Nach Aussagen von Jewgenij Satanowskij könne man die Länder der Region verstehen. Die Amerikaner würden Afghanistan der Willkür des Schicksals ausliefern, wobei sie einen großen Spannungsherd gleich nebenan neben Russland und China schaffen würden. Die Taliban-Bewegung (die in der Russischen Föderation verboten ist) errichte ihre Herrschaft über das gesamte Landesterritorium. Die zerschlagenen und schon längste vernichteten Taliban sind laut amerikanischen Reportagen plötzlich wiederauferstanden und kontrollieren rund 80 Prozent des Territoriums von Afghanistan. Dabei führen sie vor allem Gefechte im Landesnorden, wo die nicht zu den Puschtu-Stämmen gehörende Bevölkerung lebt, an der Grenze zu Tadschikistan und Usbekistan. Die afghanischen Militärs fliehen in die Länder Mittelasiens, um ihr Leben zu retten. Dies löst unbestrittenermaßen Besorgnis in Duschanbe, Taschkent und Aschgabat aus.

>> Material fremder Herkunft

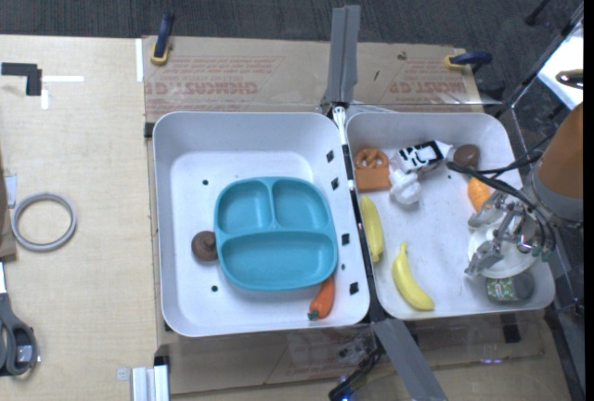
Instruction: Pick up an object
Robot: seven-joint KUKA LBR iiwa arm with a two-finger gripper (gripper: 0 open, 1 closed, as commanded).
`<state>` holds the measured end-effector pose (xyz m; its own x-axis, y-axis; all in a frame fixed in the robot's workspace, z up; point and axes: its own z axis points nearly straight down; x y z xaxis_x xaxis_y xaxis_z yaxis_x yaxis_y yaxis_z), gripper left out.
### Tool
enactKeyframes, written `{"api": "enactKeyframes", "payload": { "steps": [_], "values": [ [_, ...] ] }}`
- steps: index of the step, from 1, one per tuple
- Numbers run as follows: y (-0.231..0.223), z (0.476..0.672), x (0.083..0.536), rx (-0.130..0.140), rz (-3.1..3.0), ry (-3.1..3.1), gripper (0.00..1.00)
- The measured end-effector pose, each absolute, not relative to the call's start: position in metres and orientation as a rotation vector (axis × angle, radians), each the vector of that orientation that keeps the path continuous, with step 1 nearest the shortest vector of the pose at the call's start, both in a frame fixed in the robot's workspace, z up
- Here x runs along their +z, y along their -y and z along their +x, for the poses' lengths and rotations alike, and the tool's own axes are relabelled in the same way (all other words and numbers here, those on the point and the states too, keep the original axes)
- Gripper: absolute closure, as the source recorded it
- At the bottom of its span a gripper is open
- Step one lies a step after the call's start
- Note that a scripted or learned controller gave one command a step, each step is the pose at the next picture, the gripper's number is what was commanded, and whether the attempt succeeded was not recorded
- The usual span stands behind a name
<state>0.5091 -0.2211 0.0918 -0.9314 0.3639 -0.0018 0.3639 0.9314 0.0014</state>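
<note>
"Bananas (372, 227) were in which bin?"

"In the right bin (436, 125). One lay along the wall between the two bins. The other banana (411, 278) lay near it, closer to the front."

"Where was the gripper (499, 246)?"

"Low over the right side of that same bin. Right under it sat a little tub (509, 288) with some green on it, in the front corner."

"Was it pinching the tub?"

"I could not tell if it was spread or pressed together, or if it touched the tub."

"What else was close by?"

"An orange thing (478, 193) lay just behind the gripper, and a brown ball (466, 154) sat near the back wall."

"And the left bin (176, 204)?"

"It had a blue plate (276, 234) in the middle. A carrot (322, 297) lay at the plate's front right corner."
</note>
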Motion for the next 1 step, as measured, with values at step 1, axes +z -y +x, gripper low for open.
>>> {"api": "enactKeyframes", "payload": {
  "steps": [1],
  "values": [
    [0.2188,0.4804,0.0925,0.005,0.012,-3.136,0.0]
  ]
}}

„Auf wen sollen sie sich stützen? Russland wird nicht dorthin gehen. Die Erfahrungen aus den Sowjetzeiten haben gereicht. Was die Türkei angeht, so ist sie allem nach zu urteilen dazu bereit. Für den Anfang wird sie in Zusammenarbeit mit Pakistan den Flughafen von Kabul unter ihre Kontrolle bringen. Und dort – wer weiß… Aller Anfang ist schwer“, betonte Satanowskij.

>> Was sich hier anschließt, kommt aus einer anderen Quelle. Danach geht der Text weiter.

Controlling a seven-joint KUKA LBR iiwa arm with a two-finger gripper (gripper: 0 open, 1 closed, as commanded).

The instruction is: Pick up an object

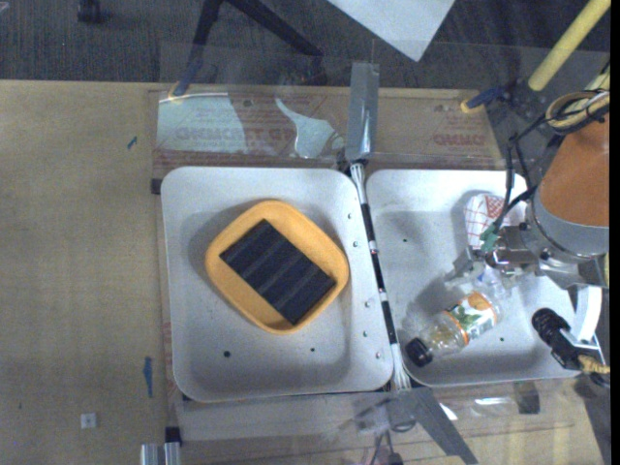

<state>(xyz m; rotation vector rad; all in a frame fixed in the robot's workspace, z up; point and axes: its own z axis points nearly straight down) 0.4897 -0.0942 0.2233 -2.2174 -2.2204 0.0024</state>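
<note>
The arm (581, 192) is cut off by the picture's right edge. Its wrist hides the claw (499, 252), whose fingertips are too blurred to tell apart. It also covers part of a red-and-white paper item (481, 211). The clear plastic bottle (455, 325) has a label too small to read.

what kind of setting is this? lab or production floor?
Most likely a robotics lab. Two white bins sit taped to a wooden bench, loaded with odd test items: an orange tray and a plastic bottle. An office chair base stands behind.
</note>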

Mehr noch, die Türkei komme nach seinen Worten bereits ans Kaspische Meer. Das Şuşa-Abkommen der Türkei mit Aserbaidschan, das Aspekte einer militärischen Zusammenarbeit vorsehe, bringe die Türkei direkt ans Kaspische Meer. „Bald werden wir türkische Militärstützpunkte am Kaspi zu sehen bekommen. Und dies sind verständlicherweise NATO-Stützpunkte“, erläuterte Jewgenij Satanowskij. Die Prognose des Experten ist keine erbauliche: „Wir werden sehen, dass die Pläne zur Demontage der Russischen Föderation, die all unsere Nachbarn und die USA haben, eine gewisse praktische Dimension erlangen werden“.

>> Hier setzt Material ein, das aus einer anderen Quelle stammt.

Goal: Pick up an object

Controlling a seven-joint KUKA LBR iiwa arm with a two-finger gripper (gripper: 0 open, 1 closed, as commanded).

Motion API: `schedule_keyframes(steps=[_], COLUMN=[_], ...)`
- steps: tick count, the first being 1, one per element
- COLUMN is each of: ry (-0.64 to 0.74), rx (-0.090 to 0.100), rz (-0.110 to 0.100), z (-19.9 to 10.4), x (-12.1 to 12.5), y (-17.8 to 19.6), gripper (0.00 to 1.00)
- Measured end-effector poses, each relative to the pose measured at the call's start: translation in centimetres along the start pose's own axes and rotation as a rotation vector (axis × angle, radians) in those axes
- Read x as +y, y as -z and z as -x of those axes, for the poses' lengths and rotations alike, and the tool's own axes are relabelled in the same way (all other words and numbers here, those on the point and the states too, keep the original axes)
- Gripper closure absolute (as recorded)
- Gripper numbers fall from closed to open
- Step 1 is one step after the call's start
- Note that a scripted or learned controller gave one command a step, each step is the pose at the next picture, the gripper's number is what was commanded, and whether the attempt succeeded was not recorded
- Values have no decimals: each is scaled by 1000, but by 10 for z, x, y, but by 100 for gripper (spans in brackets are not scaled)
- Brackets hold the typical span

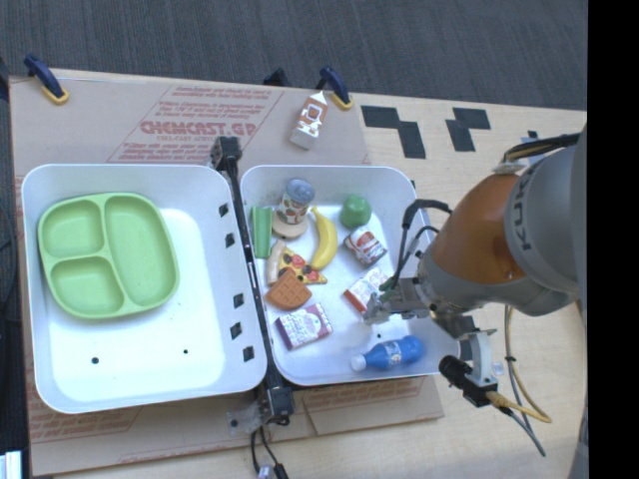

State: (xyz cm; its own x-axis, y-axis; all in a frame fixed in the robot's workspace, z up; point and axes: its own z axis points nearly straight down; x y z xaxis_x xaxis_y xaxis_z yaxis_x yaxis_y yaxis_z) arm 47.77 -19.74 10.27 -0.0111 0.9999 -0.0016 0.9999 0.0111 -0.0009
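Water bottle [390, 354] looks like the likeliest pick, lying on its side near the front-right corner of the right bin [404, 182], just below the gripper [380, 305]. Arm's in from the right, orange band over the bin's right wall, wrist low over the toys. Step in hand, by my read: approach and descent, nothing lifted yet. Gripper sits betw. the red-and-white packet [361, 292] and the bottle, close to both, so target could be either one; can't tell whether it's parted or closed, too small and dark from up here. Bottle's long axis runs roughly left-right w/ a slight tilt, white cap end pointing left toward the bin's middle, blue body toward the right wall. Next move calls for closing across the short axis, i.e. near-to-far, and centring on the body, since a round bottle may roll away. Other stuff nearby: purple carton [304, 325], waffle [290, 290], banana [323, 239], green ball [355, 211], small can [365, 246]. Left bin [140, 367] has a green divided plate [108, 255], well apart from the action.
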Motion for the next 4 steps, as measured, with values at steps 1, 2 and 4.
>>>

Dmitrij Orlow, Generaldirektor des in Bischkek ansässigen Analytischen Zentrums „Strategie Ost-West“, ist der Meinung, dass dies „ein Spiel der Türkei für lange Zeit ist. Doch das Leben Erdogans kann dafür nicht reichen“. „Um zu einem regionalen Player zu werden, hätte Erdogan zwei Bedingungen einhalten müssen – in das Spiel so einzusteigen, dass dies keiner begreift, und am Spiel so teilzunehmen, dass dies keiner versteht. Erdogan hat nicht eine dieser beiden Bedingungen erfüllt. Jetzt führt er sich zu dreist auf. Und dies belegt, dass hinter ihm eine ernsthafte Kraft steht. Und dies ist wahrscheinlich Großbritannien“, sagte Orlow der „NG“. Nach seiner Meinung werde Erdogan die Widersprüche zwischen den USA, China und Russland auszunutzen suchen, allerdings nicht zu seinen Gunsten. Erdogan habe für diese Spiele weder Geld noch den nötigen Einfluss, was wiederum darauf hinweise, dass hinter ihm ein sehr einflussreicher gewisser Jemand stehe.